DATA IN THIS EXERCISE →
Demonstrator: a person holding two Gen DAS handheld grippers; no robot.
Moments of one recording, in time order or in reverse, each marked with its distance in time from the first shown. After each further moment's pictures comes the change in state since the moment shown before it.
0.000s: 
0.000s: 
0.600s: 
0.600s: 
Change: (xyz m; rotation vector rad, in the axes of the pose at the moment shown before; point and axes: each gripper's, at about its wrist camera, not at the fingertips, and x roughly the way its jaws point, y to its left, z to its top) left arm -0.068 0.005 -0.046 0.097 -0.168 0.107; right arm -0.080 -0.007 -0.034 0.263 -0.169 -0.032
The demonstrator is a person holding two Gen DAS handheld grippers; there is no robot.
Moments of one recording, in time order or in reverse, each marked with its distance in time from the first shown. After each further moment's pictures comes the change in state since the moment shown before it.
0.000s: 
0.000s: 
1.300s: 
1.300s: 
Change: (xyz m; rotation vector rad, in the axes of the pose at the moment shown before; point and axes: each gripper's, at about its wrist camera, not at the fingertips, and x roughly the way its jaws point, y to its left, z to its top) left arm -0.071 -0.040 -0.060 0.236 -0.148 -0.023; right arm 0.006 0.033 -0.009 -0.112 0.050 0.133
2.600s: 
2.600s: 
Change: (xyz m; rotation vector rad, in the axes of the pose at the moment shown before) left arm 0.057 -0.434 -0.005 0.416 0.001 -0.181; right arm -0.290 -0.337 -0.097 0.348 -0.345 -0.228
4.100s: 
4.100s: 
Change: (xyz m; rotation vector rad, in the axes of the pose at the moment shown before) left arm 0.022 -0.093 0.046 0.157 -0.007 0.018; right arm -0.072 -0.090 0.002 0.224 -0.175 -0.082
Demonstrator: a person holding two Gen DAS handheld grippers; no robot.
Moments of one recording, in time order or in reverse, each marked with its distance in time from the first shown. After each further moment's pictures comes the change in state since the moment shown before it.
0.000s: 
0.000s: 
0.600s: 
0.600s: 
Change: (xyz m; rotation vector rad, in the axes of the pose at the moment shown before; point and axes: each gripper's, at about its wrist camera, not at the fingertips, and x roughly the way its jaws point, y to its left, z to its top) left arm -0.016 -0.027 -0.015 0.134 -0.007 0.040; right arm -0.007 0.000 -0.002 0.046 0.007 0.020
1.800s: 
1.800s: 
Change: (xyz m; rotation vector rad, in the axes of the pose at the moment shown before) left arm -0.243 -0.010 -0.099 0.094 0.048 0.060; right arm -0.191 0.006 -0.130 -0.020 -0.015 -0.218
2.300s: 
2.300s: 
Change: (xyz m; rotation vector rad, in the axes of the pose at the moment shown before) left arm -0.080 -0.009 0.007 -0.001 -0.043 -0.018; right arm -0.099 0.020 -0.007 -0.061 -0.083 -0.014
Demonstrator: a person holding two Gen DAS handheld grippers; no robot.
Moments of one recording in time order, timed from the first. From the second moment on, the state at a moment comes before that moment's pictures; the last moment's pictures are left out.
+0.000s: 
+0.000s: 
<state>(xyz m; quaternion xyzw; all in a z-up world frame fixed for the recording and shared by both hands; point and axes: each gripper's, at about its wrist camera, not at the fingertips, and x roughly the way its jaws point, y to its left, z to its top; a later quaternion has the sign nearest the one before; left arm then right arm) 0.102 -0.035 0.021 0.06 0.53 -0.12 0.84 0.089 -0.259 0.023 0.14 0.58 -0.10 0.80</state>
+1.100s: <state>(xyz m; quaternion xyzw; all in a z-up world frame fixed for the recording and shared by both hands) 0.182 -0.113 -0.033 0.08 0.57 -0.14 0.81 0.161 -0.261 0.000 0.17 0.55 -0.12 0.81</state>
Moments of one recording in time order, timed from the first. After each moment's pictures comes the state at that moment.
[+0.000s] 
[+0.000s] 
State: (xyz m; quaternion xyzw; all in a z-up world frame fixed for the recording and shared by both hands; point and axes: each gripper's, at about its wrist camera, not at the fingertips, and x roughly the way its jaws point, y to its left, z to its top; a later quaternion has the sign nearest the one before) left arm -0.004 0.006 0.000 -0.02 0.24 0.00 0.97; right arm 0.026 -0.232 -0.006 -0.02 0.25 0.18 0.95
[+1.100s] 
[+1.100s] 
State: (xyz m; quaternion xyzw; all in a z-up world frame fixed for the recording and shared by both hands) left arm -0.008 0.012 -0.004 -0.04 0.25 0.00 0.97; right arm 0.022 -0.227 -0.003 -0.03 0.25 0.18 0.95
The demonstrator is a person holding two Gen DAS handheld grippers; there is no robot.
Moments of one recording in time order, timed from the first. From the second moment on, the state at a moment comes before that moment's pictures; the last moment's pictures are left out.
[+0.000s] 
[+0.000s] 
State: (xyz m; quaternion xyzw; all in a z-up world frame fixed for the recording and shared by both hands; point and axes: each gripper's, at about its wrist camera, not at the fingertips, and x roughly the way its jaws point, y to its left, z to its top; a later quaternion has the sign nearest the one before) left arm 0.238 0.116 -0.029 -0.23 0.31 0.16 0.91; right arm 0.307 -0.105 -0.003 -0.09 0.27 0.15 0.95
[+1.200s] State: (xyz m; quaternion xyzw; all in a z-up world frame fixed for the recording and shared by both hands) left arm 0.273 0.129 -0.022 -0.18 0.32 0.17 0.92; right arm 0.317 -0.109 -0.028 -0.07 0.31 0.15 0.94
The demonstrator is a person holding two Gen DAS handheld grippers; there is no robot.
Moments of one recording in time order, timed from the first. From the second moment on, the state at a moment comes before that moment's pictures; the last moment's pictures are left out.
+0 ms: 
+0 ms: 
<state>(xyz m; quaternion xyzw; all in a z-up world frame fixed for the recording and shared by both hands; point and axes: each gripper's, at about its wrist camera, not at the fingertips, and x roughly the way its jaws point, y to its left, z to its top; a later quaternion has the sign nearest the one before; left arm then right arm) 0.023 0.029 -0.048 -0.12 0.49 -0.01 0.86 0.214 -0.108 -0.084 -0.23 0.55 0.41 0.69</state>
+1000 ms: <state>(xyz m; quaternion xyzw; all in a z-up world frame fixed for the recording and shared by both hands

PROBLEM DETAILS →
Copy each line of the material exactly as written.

WRITTEN SOLUTION →
Demonstrator: a person holding two Gen DAS handheld grippers; no robot.
Moments of one recording, in time order or in reverse, each marked with its distance in time from the first shown. After each further moment's pictures comes the change in state since the moment shown before it.
0.000s: 
0.000s: 
0.600s: 
0.600s: 
Change: (xyz m; rotation vector rad, in the axes of the pose at the moment shown before; point and axes: each gripper's, at about its wrist camera, not at the fingertips, and x roughly the way its jaws point, y to its left, z to its top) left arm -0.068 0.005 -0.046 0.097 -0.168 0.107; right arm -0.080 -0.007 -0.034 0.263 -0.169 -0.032
The demonstrator is a person holding two Gen DAS handheld grippers; there is no robot.
Moments of one recording, in time order or in reverse, each marked with its distance in time from the first shown. After each further moment's pictures comes the change in state since the moment shown before it.
0.000s: 
0.000s: 
1.300s: 
1.300s: 
Change: (xyz m; rotation vector rad, in the axes of the pose at the moment shown before; point and axes: each gripper's, at about its wrist camera, not at the fingertips, and x roughly the way its jaws point, y to its left, z to its top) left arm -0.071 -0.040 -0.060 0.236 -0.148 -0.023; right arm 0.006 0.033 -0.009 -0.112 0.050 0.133
2.600s: 
2.600s: 
Change: (xyz m; rotation vector rad, in the axes of the pose at the moment shown before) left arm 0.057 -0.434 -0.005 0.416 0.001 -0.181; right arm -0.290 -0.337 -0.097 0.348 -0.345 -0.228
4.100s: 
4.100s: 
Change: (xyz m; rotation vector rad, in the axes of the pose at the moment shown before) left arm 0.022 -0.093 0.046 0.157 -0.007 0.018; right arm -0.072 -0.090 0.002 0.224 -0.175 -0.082
Demonstrator: a person holding two Gen DAS handheld grippers; no robot.
Moments of one recording, in time order or in reverse, each marked with its distance in time from the first shown. After each further moment's pictures comes the change in state since the moment shown before it.
0.000s: 
0.000s: 
0.600s: 
0.600s: 
Change: (xyz m; rotation vector rad, in the axes of the pose at the moment shown before; point and axes: each gripper's, at about its wrist camera, not at the fingertips, and x roughly the way its jaws point, y to its left, z to its top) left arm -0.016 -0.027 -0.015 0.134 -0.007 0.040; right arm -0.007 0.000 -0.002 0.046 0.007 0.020
1.800s: 
1.800s: 
Change: (xyz m; rotation vector rad, in the axes of the pose at the moment shown before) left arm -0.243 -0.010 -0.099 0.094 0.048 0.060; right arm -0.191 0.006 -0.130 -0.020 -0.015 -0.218
2.300s: 
2.300s: 
Change: (xyz m; rotation vector rad, in the axes of the pose at the moment shown before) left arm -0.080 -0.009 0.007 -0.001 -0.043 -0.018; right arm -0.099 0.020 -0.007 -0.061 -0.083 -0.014
Demonstrator: a person holding two Gen DAS handheld grippers; no robot.
Moments of one recording in time order, timed from the first. From the second moment on, the state at a moment comes before that moment's pictures; the last moment's pictures are left out.
+0.000s: 
+0.000s: 
<state>(xyz m; quaternion xyzw; all in a z-up world frame fixed for the recording and shared by both hands; point and axes: each gripper's, at about its wrist camera, not at the fingertips, and x roughly the way its jaws point, y to its left, z to its top; a later quaternion has the sign nearest the one before; left arm then right arm) 0.102 -0.035 0.021 0.06 0.53 -0.12 0.84 0.089 -0.259 0.023 0.14 0.58 -0.10 0.80</state>
+1.100s: <state>(xyz m; quaternion xyzw; all in a z-up world frame fixed for the recording and shared by both hands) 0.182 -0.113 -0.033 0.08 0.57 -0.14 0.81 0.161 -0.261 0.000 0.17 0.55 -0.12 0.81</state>
Moments of one recording in time order, timed from the first. After each moment's pictures comes the state at that moment.
[+0.000s] 
[+0.000s] 
State: (xyz m; quaternion xyzw; all in a z-up world frame fixed for the recording and shared by both hands; point and axes: each gripper's, at about its wrist camera, not at the fingertips, and x roughly the way its jaws point, y to its left, z to its top; a later quaternion has the sign nearest the one before) left arm -0.004 0.006 0.000 -0.02 0.24 0.00 0.97; right arm 0.026 -0.232 -0.006 -0.02 0.25 0.18 0.95
[+1.100s] 
[+1.100s] 
State: (xyz m; quaternion xyzw; all in a z-up world frame fixed for the recording and shared by both hands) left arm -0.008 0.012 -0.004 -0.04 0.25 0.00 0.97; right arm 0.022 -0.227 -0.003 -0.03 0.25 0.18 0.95
The demonstrator is a person holding two Gen DAS handheld grippers; there is no robot.
Moments of one recording in time order, timed from the first. From the second moment on, the state at a moment comes before that moment's pictures; the last moment's pictures are left out.
[+0.000s] 
[+0.000s] 
State: (xyz m; quaternion xyzw; all in a z-up world frame fixed for the recording and shared by both hands; point and axes: each gripper's, at about its wrist camera, not at the fingertips, and x roughly the way its jaws point, y to its left, z to its top; a later quaternion has the sign nearest the one before) left arm 0.238 0.116 -0.029 -0.23 0.31 0.16 0.91; right arm 0.307 -0.105 -0.003 -0.09 0.27 0.15 0.95
[+1.200s] State: (xyz m; quaternion xyzw; all in a z-up world frame fixed for the recording and shared by both hands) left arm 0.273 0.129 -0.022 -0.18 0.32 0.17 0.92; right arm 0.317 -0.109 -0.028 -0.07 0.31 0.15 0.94
The demonstrator is a person holding two Gen DAS handheld grippers; there is no robot.
Moments of one recording in time order, timed from the first. From the second moment on, the state at a moment comes before that moment's pictures; the last moment's pictures are left out.
+0 ms: 
+0 ms: 
<state>(xyz m; quaternion xyzw; all in a z-up world frame fixed for the recording and shared by both hands; point and axes: each gripper's, at about its wrist camera, not at the fingertips, and x roughly the way its jaws point, y to its left, z to its top; a later quaternion has the sign nearest the one before; left arm then right arm) 0.023 0.029 -0.048 -0.12 0.49 -0.01 0.86 0.214 -0.108 -0.084 -0.23 0.55 0.41 0.69</state>
+1000 ms: <state>(xyz m; quaternion xyzw; all in a z-up world frame fixed for the recording and shared by both hands

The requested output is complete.